• _Task requirements_
Using the listing below, print the line that contains "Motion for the" and each line after it, exactly as shown, through the final one.

• _Exercise data_
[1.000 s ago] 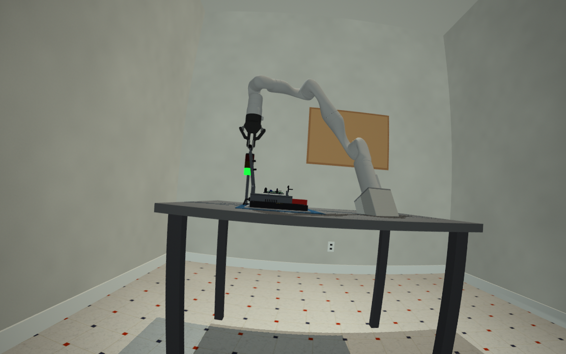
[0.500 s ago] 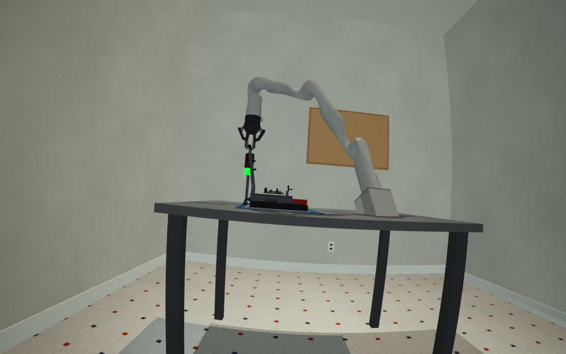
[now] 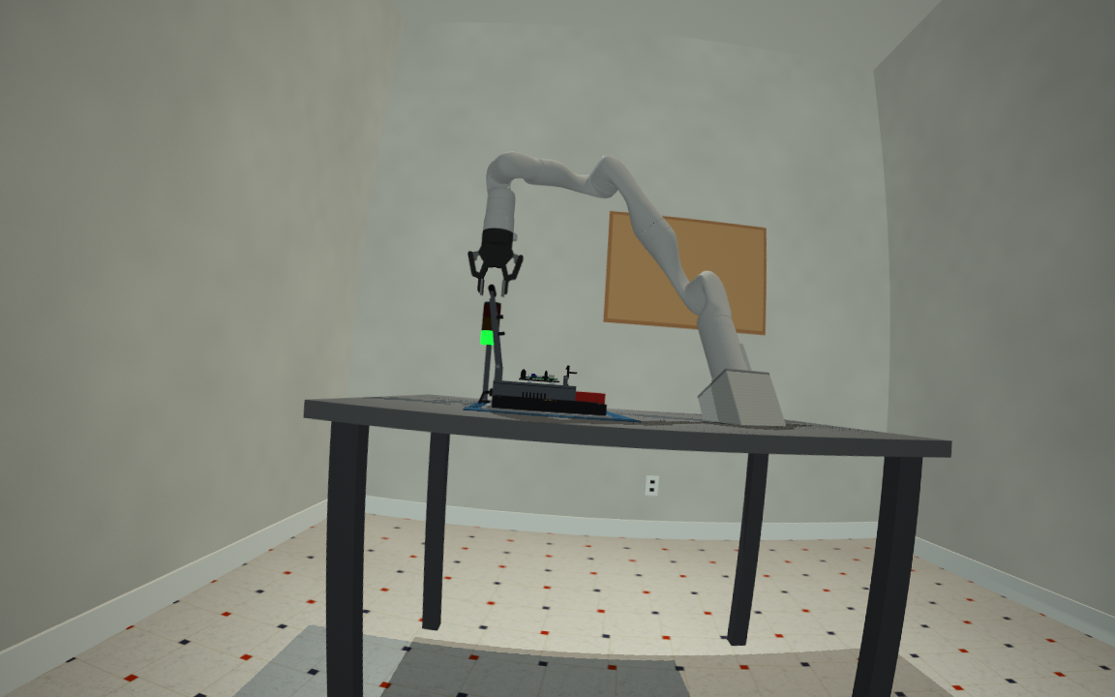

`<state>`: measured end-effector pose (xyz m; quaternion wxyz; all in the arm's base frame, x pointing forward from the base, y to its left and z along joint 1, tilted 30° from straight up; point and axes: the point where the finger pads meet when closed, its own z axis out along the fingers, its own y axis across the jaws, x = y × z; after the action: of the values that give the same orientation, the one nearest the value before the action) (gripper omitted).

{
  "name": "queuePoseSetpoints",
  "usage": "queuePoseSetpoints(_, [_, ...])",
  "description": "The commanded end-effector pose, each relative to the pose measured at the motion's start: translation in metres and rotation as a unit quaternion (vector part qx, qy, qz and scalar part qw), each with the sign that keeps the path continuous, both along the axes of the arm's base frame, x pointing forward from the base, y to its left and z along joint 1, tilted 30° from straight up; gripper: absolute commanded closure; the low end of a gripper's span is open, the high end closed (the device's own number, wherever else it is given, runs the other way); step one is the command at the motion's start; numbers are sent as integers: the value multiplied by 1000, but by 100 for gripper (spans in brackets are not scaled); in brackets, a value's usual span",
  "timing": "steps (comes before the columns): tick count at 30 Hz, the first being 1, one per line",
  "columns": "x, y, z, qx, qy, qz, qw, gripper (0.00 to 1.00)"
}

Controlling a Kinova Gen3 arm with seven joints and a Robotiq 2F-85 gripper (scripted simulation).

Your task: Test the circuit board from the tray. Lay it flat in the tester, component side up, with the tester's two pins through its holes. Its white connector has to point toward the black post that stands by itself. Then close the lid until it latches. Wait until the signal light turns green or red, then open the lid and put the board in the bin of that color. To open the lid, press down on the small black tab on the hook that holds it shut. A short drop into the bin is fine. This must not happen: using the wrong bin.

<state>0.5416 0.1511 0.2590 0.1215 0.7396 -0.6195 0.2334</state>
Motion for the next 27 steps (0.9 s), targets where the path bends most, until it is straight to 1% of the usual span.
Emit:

• _Answer to this exercise_
Motion for the next 27 steps (0.9 s), targets where the path bends most, until it is straight to 1% of the usual span.
Emit:

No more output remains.